» **Problem details**: Every line with "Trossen" in it should be copied from the data.

» **Dataset content**:
· · · · · · ·

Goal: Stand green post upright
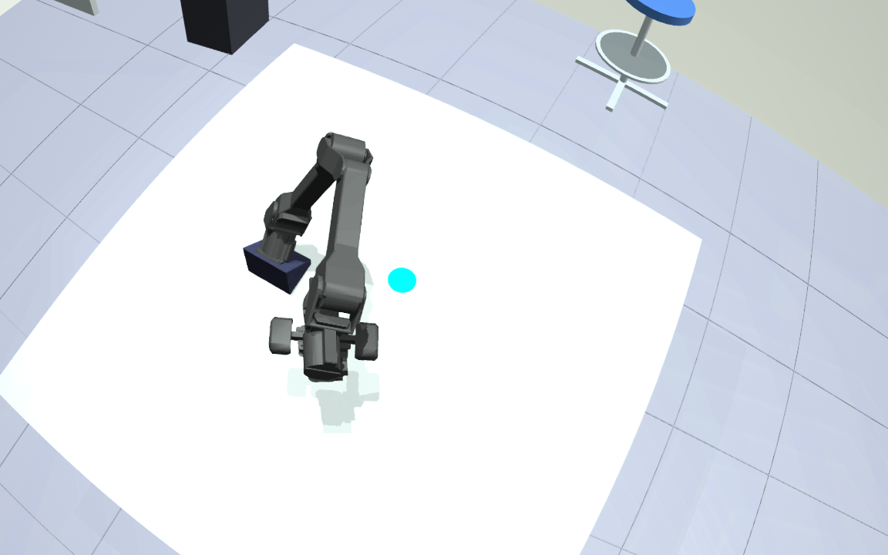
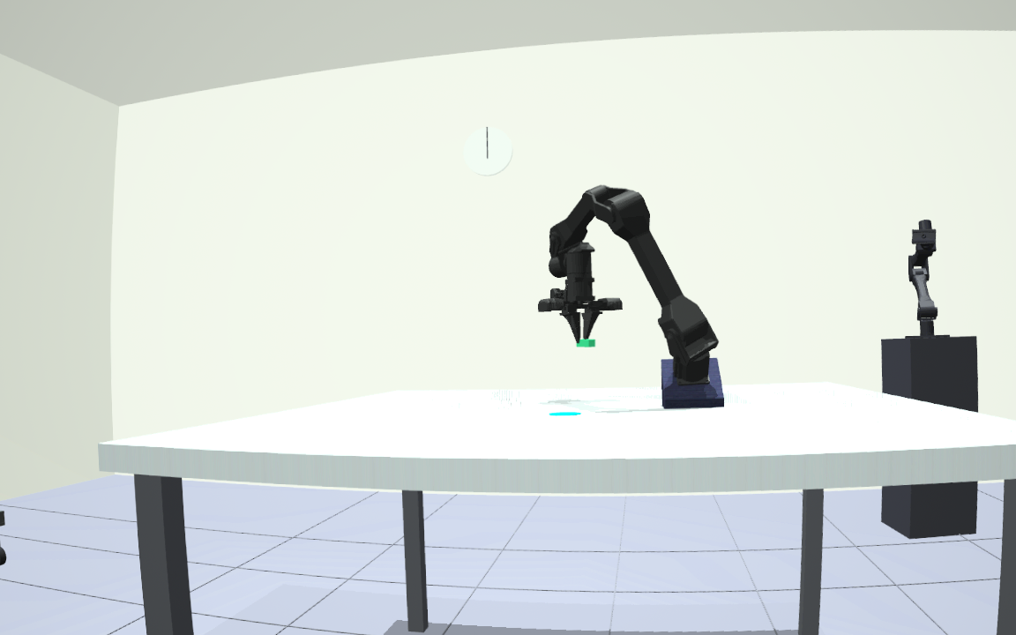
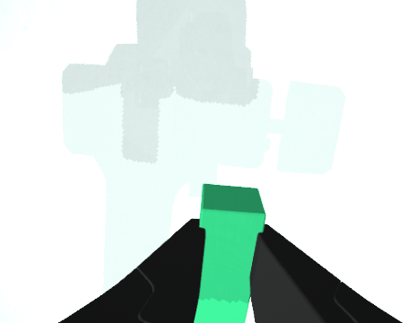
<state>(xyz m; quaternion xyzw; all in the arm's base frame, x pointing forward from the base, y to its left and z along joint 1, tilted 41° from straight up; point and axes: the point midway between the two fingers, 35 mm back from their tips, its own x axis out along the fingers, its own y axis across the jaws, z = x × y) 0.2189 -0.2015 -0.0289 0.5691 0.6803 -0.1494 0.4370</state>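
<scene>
Now: gripper tip 28 cm to the right of the cyan circle, 13 cm above it and 3 cm short of it. From my gripper tip the other things lie so: green post: 2 cm to the left, 1 cm behind.
</scene>
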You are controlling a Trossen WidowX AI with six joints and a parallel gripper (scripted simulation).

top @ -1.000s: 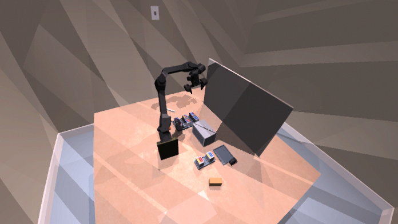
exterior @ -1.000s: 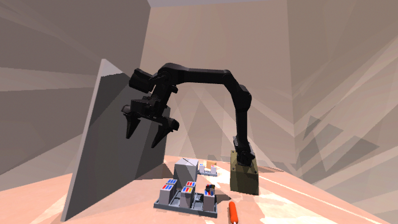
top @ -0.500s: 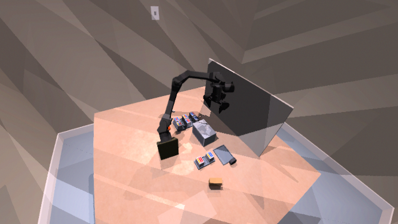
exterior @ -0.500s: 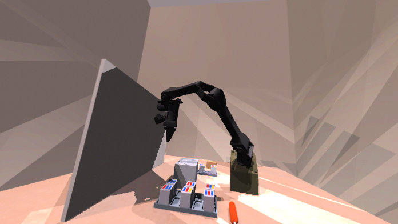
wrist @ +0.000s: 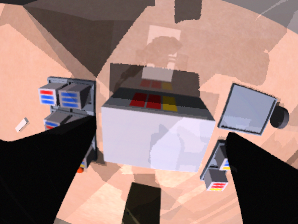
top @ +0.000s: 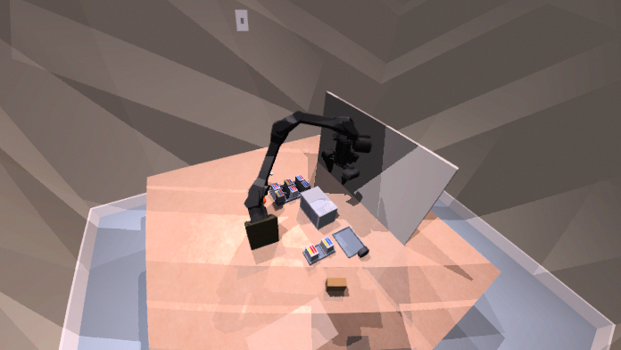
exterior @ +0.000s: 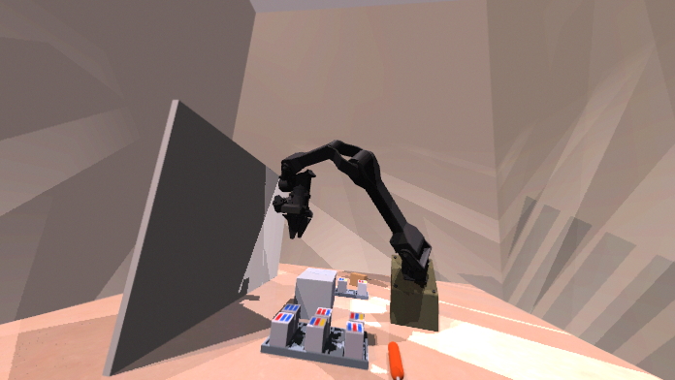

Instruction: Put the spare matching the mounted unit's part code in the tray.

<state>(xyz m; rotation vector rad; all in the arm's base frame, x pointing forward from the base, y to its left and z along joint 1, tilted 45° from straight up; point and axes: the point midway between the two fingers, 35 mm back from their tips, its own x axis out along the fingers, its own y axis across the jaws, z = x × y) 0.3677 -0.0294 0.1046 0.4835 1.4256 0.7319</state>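
My gripper tip is 21 cm to the left of the grey spare block, 20 cm past it and 16 cm above it. Also, from my gripper tip: tall grey panel (16 cm ahead, 3 cm above, 2 cm to the left); then dark grey tray (21 cm to the right, 20 cm below, 2 cm behind); then grey box (15 cm below, 9 cm behind, 1 cm to the right).
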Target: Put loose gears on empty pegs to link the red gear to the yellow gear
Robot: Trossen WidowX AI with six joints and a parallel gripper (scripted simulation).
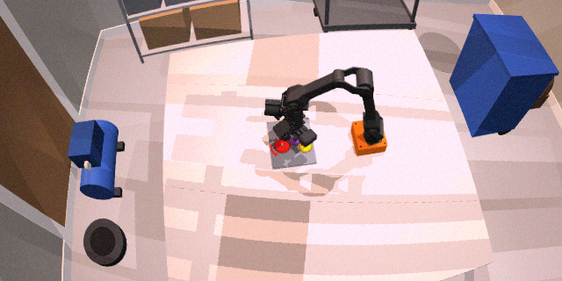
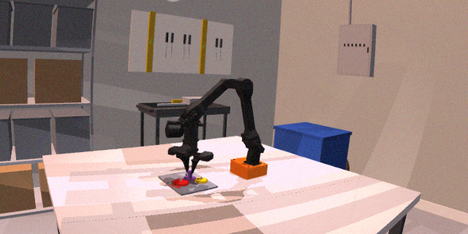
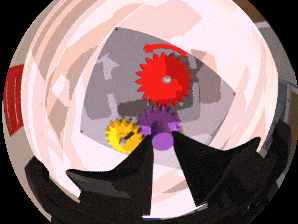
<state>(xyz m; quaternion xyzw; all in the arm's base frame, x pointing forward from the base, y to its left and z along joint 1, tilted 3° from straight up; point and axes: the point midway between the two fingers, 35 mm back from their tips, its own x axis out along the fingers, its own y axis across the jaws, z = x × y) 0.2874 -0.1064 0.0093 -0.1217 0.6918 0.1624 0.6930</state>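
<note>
My gripper tip is now 10 mm above the purple gear. Round my gripper tip: yellow gear (30 mm behind, 40 mm to the left, 20 mm below); red gear (50 mm ahead, 10 mm to the left, 20 mm below).
</note>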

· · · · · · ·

» **Answer for this exercise**:
You are controlling a Trossen WidowX AI with six joints and a parallel gripper (scripted simulation).
Robot: Trossen WidowX AI with six joints and a parallel gripper (scripted simulation).

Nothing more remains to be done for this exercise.